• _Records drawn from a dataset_
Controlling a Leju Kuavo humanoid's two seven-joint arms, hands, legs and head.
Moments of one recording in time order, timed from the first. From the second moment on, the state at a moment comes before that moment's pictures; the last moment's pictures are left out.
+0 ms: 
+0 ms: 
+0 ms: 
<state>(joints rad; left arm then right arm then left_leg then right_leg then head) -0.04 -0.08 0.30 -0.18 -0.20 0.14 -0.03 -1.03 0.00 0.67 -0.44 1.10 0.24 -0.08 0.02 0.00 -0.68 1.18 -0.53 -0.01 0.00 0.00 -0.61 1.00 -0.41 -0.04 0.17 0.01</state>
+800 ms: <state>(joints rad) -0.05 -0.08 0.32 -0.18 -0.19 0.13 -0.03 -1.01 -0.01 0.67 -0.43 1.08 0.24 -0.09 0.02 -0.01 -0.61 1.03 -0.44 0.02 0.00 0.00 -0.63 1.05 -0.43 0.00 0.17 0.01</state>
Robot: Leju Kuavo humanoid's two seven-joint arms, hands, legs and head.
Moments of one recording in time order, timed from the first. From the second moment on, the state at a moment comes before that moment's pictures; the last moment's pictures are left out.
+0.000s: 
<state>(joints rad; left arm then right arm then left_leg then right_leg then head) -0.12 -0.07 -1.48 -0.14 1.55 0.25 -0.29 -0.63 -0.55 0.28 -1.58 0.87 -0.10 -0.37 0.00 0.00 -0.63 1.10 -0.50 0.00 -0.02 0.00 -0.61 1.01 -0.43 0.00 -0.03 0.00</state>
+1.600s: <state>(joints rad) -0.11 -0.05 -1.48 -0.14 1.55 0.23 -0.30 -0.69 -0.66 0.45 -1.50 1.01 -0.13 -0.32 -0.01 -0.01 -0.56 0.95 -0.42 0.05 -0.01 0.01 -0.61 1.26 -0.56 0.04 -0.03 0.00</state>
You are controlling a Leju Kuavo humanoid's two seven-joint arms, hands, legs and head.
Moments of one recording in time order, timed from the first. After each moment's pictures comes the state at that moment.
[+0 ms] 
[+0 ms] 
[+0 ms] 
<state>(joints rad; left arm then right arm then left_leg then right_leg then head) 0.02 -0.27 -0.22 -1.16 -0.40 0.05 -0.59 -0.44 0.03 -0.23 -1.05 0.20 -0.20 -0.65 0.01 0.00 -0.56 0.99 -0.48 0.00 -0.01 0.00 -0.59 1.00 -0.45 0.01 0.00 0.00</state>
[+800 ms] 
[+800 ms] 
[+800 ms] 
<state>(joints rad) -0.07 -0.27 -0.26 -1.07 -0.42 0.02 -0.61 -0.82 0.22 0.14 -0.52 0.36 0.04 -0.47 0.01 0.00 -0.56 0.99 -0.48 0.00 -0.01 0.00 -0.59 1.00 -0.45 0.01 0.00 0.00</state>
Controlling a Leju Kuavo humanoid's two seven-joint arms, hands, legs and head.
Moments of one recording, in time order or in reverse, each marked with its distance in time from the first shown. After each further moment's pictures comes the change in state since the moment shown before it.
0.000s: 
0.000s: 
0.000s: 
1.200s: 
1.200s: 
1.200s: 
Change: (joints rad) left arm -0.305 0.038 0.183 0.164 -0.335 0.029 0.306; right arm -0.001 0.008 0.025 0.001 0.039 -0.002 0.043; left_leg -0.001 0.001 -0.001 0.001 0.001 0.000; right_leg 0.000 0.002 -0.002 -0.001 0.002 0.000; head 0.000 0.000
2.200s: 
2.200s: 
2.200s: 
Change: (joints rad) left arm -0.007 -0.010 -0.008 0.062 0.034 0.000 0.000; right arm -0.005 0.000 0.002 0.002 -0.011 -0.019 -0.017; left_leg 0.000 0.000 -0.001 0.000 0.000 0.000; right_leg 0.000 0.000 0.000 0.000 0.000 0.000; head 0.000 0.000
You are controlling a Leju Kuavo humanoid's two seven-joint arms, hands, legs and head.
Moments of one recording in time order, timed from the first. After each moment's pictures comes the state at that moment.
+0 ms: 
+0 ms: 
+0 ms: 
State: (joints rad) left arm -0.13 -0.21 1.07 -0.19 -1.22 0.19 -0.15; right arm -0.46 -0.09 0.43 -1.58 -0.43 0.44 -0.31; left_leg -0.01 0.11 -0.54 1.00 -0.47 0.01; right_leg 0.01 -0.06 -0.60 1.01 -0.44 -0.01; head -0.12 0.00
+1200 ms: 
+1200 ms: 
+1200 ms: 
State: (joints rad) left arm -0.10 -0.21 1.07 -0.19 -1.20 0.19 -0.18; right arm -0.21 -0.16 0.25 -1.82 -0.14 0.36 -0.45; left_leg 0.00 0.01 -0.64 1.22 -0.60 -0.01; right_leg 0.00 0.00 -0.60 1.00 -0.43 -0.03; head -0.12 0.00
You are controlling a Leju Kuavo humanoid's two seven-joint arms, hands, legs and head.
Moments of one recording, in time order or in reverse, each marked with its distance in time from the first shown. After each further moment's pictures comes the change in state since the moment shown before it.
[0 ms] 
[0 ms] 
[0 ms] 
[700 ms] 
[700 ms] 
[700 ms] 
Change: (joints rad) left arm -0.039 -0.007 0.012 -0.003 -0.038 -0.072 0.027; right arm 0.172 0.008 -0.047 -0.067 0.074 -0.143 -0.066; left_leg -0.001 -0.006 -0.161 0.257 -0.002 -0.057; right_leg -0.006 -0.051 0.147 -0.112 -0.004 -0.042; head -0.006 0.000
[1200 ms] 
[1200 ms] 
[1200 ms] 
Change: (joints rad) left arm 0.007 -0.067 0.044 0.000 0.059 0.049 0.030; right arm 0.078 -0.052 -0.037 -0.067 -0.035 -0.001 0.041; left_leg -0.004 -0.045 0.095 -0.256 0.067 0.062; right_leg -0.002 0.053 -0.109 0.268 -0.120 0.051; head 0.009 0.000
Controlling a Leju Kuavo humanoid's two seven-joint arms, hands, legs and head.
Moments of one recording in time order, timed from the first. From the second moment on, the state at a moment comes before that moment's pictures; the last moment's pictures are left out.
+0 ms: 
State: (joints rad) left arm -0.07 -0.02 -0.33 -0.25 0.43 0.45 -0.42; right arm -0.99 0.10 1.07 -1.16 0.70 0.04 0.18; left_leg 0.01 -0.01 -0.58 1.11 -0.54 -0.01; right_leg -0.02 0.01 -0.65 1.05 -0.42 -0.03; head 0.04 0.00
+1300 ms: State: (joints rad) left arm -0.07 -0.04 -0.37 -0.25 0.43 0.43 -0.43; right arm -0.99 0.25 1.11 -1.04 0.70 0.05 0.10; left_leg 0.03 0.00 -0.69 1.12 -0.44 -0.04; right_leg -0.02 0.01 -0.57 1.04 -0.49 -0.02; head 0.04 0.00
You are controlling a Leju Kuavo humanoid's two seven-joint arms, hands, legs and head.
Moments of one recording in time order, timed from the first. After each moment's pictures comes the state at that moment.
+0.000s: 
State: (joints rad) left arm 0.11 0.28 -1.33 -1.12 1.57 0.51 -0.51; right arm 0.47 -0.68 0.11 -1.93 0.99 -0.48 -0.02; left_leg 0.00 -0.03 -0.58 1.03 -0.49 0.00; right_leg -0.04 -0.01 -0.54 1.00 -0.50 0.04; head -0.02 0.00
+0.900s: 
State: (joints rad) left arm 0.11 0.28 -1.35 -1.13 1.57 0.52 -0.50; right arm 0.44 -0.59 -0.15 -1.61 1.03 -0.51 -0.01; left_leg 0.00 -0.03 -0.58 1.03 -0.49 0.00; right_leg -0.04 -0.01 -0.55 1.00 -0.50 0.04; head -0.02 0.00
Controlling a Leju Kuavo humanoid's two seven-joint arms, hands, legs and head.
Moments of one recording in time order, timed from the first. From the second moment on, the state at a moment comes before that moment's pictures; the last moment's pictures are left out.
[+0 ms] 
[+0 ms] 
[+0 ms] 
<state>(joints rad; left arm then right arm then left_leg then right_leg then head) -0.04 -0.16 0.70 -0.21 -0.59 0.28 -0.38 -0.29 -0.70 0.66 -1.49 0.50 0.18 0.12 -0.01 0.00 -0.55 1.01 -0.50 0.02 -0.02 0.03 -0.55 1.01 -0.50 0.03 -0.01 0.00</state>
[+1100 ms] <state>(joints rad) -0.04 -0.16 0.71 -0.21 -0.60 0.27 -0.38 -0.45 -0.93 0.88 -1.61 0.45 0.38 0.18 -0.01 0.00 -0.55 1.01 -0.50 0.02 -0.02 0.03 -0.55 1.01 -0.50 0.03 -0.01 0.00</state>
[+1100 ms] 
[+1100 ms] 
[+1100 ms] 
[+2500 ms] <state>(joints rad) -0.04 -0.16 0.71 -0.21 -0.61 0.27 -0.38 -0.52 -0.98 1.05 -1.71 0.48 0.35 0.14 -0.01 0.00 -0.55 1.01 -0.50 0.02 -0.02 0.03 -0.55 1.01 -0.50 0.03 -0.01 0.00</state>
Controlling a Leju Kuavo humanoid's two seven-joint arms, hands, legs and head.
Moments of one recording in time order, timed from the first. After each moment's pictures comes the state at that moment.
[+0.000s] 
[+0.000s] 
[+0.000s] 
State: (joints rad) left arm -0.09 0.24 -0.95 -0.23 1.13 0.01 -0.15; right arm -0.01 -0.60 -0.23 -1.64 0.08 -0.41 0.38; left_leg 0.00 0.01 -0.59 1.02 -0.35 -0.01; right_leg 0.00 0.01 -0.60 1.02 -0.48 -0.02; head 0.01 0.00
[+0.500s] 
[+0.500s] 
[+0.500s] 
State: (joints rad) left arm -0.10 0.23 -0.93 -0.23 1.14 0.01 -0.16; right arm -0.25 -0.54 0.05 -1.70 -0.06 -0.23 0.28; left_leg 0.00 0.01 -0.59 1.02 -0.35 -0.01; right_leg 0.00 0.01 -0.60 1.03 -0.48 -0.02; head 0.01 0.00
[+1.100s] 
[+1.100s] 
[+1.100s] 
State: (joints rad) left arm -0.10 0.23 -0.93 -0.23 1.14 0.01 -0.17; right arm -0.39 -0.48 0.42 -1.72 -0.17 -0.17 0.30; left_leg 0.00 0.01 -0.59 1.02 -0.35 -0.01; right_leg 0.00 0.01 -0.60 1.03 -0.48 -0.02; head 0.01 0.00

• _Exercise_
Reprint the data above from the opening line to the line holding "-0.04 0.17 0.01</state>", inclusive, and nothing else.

• _Solution to this exercise_
Controlling a Leju Kuavo humanoid's two seven-joint arms, hands, legs and head.
Moments of one recording in time order, timed from the first. From the second moment on, the state at a moment comes before that moment's pictures; the last moment's pictures are left out.
+0 ms: 
+0 ms: 
+0 ms: 
<state>(joints rad; left arm then right arm then left_leg then right_leg then head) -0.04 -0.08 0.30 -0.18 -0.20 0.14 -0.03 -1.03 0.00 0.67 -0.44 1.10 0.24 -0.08 0.02 0.00 -0.68 1.18 -0.53 -0.01 0.00 0.00 -0.61 1.00 -0.41 -0.04 0.17 0.01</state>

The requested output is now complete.